A precise copy of the data is required, with every picture left out.

——

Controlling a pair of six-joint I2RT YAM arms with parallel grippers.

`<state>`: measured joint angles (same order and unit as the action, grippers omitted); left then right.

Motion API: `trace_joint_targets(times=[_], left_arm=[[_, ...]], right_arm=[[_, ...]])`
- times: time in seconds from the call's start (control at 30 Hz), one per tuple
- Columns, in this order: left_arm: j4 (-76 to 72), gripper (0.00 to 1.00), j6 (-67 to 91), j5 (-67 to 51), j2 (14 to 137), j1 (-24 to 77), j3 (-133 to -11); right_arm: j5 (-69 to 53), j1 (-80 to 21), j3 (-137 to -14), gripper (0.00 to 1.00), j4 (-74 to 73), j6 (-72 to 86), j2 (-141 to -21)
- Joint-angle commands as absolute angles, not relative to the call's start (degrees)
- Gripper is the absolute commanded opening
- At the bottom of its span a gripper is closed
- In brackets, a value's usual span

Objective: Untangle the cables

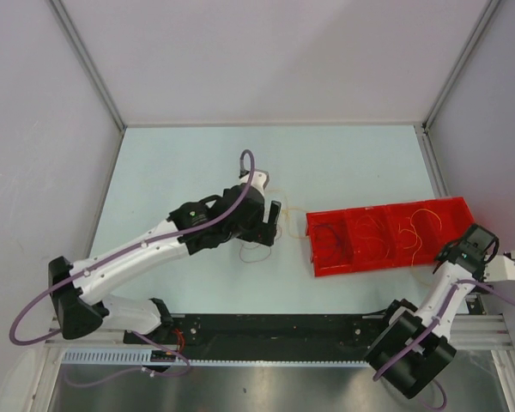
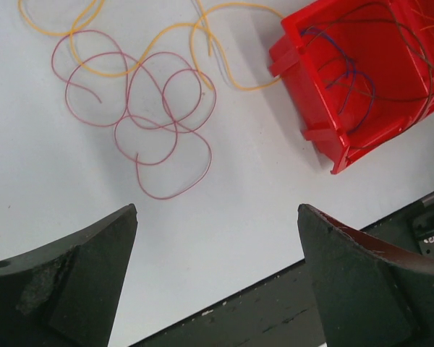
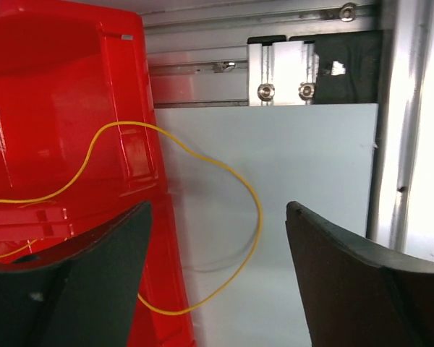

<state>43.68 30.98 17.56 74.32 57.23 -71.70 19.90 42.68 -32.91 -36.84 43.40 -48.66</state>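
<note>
Thin red cable (image 2: 152, 123) lies in loose overlapping rings on the white table, with an orange-yellow cable (image 2: 166, 32) curling past it toward the red bin (image 2: 298, 54). Dark purple cables (image 2: 351, 79) lie inside that bin. My left gripper (image 2: 217, 210) is open and empty, hovering over bare table just short of the red rings; from above it (image 1: 272, 225) sits left of the bin (image 1: 378, 268). My right gripper (image 3: 218, 206) is open at the bin's right end (image 3: 58, 108). A yellow cable (image 3: 254, 210) loops out over the bin wall and hangs between its jaws, untouched.
The bin has three compartments, each with wire loops. A black rail (image 1: 266, 326) runs along the table's near edge. An aluminium frame post (image 3: 282, 79) and the enclosure wall stand close on the right of the right gripper (image 1: 453, 254).
</note>
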Motion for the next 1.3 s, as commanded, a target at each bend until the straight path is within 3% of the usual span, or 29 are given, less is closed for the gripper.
trace_joint_targets(times=[0.0, 0.13, 0.2, 0.87, 1.23, 1.27], left_arm=[[44.9, 0.98, 32.3, 17.6, 68.5, 57.0, -69.2], [47.1, 0.98, 31.6, 18.2, 65.7, 57.0, -69.0], [47.6, 0.98, 31.5, 18.5, 64.5, 57.0, -68.6], [48.3, 0.98, 29.6, 21.7, 60.8, 56.8, -65.1], [48.5, 0.98, 29.3, 23.2, 60.6, 56.5, -64.4], [48.5, 0.98, 29.4, 23.5, 60.4, 56.5, -64.3]], right_arm=[[17.5, 43.2, -30.6, 0.77, -28.7, 41.0, -51.7], [18.6, 43.2, -29.9, 0.69, -25.6, 39.1, -53.6], [19.1, 43.2, -29.3, 0.56, -23.9, 38.2, -55.0], [17.1, 43.8, -26.9, 0.51, -13.8, 34.4, -65.6], [16.1, 44.4, -26.9, 0.15, -12.9, 34.2, -67.2], [16.1, 44.3, -27.0, 0.05, -13.0, 34.1, -67.1]])
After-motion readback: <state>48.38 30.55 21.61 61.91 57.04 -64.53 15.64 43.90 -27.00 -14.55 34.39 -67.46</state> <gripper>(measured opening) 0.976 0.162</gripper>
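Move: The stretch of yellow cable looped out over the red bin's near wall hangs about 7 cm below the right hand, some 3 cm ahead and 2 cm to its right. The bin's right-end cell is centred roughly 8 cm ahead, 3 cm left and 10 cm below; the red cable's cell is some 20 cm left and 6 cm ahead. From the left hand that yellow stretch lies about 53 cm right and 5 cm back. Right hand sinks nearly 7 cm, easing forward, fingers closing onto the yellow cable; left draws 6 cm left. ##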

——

## YOUR RESPONSE
Controlling a pair of six-joint I2RT YAM arms with parallel grippers.

`<state>`: measured joint angles (same order and unit as the action, grippers omitted); left then right.

Motion API: `trace_joint_targets(times=[_], left_arm=[[_, ...]], right_arm=[[_, ...]])`
- times: time in seconds from the call's start (control at 30 Hz), one per tuple
- Columns, in this order: left_arm: j4 (-76 to 72), gripper (0.00 to 1.00), j6 (-67 to 91), j5 (-67 to 51), j2 (14 to 137), j1 (-24 to 77), j3 (-133 to -11); right_arm: j5 (-69 to 53), j1 (-80 to 21), j3 (-137 to -14), gripper (0.00 to 1.00), j4 (-74 to 73), j6 (-72 to 86), j2 (-141 to -21)
- Joint-angle commands as absolute angles, not relative to the call's start (degrees)
- Gripper is the absolute commanded opening
- At the bottom of its span a gripper is closed
- In brackets, a value's usual span

Objective: Untangle the cables


<state>43.68 30.98 17.56 74.32 57.23 -71.70 19.90 42.68 -32.91 -36.84 43.40 -48.66</state>
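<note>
Thin red cable (image 2: 152, 123) lies in loose overlapping rings on the white table, with an orange-yellow cable (image 2: 166, 32) curling past it toward the red bin (image 2: 298, 54). Dark purple cables (image 2: 351, 79) lie inside that bin. My left gripper (image 2: 217, 210) is open and empty, hovering over bare table just short of the red rings; from above it (image 1: 272, 225) sits left of the bin (image 1: 378, 268). My right gripper (image 3: 218, 206) is open at the bin's right end (image 3: 58, 108). A yellow cable (image 3: 254, 210) loops out over the bin wall and hangs between its jaws, untouched.
The bin has three compartments, each with wire loops. A black rail (image 1: 266, 326) runs along the table's near edge. An aluminium frame post (image 3: 282, 79) and the enclosure wall stand close on the right of the right gripper (image 1: 453, 254).
</note>
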Motion for the next 1.3 s, as commanded, a target at each bend until the straight path is within 3% of the usual span, or 29 are given, less is closed for the gripper.
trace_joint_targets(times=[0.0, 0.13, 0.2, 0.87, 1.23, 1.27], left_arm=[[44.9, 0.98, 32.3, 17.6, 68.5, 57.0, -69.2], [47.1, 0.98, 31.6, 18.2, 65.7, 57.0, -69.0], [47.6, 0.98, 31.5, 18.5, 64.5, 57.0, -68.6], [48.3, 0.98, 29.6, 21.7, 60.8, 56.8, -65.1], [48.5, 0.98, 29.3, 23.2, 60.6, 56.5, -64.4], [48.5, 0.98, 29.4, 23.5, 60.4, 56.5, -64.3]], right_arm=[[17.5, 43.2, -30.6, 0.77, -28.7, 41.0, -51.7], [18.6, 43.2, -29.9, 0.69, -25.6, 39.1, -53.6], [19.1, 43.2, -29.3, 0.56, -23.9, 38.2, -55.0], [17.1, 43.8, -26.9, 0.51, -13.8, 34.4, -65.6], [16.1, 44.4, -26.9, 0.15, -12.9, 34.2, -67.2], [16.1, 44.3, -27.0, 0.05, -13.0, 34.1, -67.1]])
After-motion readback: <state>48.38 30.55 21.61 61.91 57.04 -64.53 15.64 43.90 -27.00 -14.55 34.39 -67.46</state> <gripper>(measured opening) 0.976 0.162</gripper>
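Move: The stretch of yellow cable looped out over the red bin's near wall hangs about 7 cm below the right hand, some 3 cm ahead and 2 cm to its right. The bin's right-end cell is centred roughly 8 cm ahead, 3 cm left and 10 cm below; the red cable's cell is some 20 cm left and 6 cm ahead. From the left hand that yellow stretch lies about 53 cm right and 5 cm back. Right hand sinks nearly 7 cm, easing forward, fingers closing onto the yellow cable; left draws 6 cm left. ##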

No additional work is needed on this exercise.